High-throughput Computing-based Study on Advanced Metal
and Materials
Honghui Wu, Shuize Wang, Shengwei Wang, Xinping Mao*
Beijing Advanced Innovation Center For Materials Genome
Engineering, University of Science and Technology Beijing
ABSTRACT: Traditional alloy design
schemes often greatly reduce ductility while machining metal materials to
achieve ultra-high strength. At the same time, traditional empirical trial-and-error
methods have the disadvantages of a long development cycle, high cost, and low
efficiency. Here, based on high-throughput computing, we explore hierarchical
steel using multiscale simulation to design a general strategy to break the
trade-off between strength and ductility. The microscopic mechanism and
macroscopic properties of metal materials and the relationship between the two
through first-principles and molecular dynamics simulation have been done, and
the obtained data will be used in the phase-field simulation. Hierarchical
steel is a new class of structural materials with remarkable heterogeneity in
strength from one component to another with a variety of shape, form, and
morphology at different length scales. Such
a hierarchical microstructure produces a pronounced local strain gradient
during the mechanical deformation that needs to be accommodated by generating
compatible dislocation, grain boundary, etc.,
and thus the work hardening ability is
enhanced dramatically. Now the biggest difficulty is how to manufacture
hierarchical steel, especially large samples. With the improvement of
computer performance, the new paradigms of materials science research, such as
Simulation and Materials genome engineering will be
effective in the research of advanced metal and materials. In the near future,
Multiscale simulation and Materials Genome Engineering as new paradigms will be
more closely linked, and big data technology will be used to achieve more
efficient and accurate work.
Keywords: Material Genome Engineering; Advanced metal materials; Multiscale simulation.

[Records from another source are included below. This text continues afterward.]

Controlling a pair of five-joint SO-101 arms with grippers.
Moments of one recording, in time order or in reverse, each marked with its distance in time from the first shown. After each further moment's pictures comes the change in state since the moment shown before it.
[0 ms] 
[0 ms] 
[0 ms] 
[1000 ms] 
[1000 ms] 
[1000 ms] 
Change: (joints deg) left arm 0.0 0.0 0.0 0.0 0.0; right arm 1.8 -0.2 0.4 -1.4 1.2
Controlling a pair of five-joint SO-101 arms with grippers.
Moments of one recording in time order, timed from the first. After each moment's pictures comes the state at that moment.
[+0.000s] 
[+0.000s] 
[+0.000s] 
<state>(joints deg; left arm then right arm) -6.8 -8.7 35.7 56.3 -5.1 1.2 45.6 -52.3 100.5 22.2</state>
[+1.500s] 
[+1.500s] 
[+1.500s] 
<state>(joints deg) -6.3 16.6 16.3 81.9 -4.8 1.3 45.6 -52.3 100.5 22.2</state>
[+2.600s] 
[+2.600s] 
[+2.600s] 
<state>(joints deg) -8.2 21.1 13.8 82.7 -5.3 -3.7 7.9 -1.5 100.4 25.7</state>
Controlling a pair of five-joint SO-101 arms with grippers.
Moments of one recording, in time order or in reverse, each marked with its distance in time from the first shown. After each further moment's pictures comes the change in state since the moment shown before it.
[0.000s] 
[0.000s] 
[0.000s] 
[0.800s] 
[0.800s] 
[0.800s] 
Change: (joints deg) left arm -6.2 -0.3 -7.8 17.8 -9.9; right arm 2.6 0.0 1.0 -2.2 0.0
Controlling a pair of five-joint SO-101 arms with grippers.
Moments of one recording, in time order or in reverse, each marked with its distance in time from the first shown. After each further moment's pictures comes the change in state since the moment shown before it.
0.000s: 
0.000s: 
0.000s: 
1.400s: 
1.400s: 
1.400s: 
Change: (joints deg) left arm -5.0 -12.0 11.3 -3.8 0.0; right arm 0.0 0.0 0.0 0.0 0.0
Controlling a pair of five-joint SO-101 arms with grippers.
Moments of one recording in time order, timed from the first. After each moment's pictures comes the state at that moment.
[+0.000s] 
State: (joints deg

Hong-Hui Wu graduated from The Hong Kong University of Science and Technology and worked at the University of Munich in Germany, the University of Nebraska-Lincoln, Los Alamos National Laboratory, and other units as post-doctorate. He is currently an associate professor and the master’s supervisor of the School of Materials Science and Engineering, University of Science and Technology Beijing. He has been researched in computational materials science for a long time, and has published more than 60 SCI academic papers in top international academic journals such as "Nature Communications", "Advanced Science", "Advanced Functional Materials", "ACS Nano" and "Nano Energy". He is currently the guest editor of the academic special issue "Frontiers in Advanced Metal Materials Research", the young editors of SCI journals Rare Metals, Chinese Chemical Letters, and EI journals "Rare Metals", a non-ferrous metal think tank certified expert and artificial intelligence application engineer. Since joining the University of Science and Technology Beijing, he has presided over the National Natural Science Foundation of China Youth/General Fund, the basic scientific research business expenses of central universities, the State Key Laboratory for Advanced Metal And Materials, and the National and Local Joint Engineering Center open projects.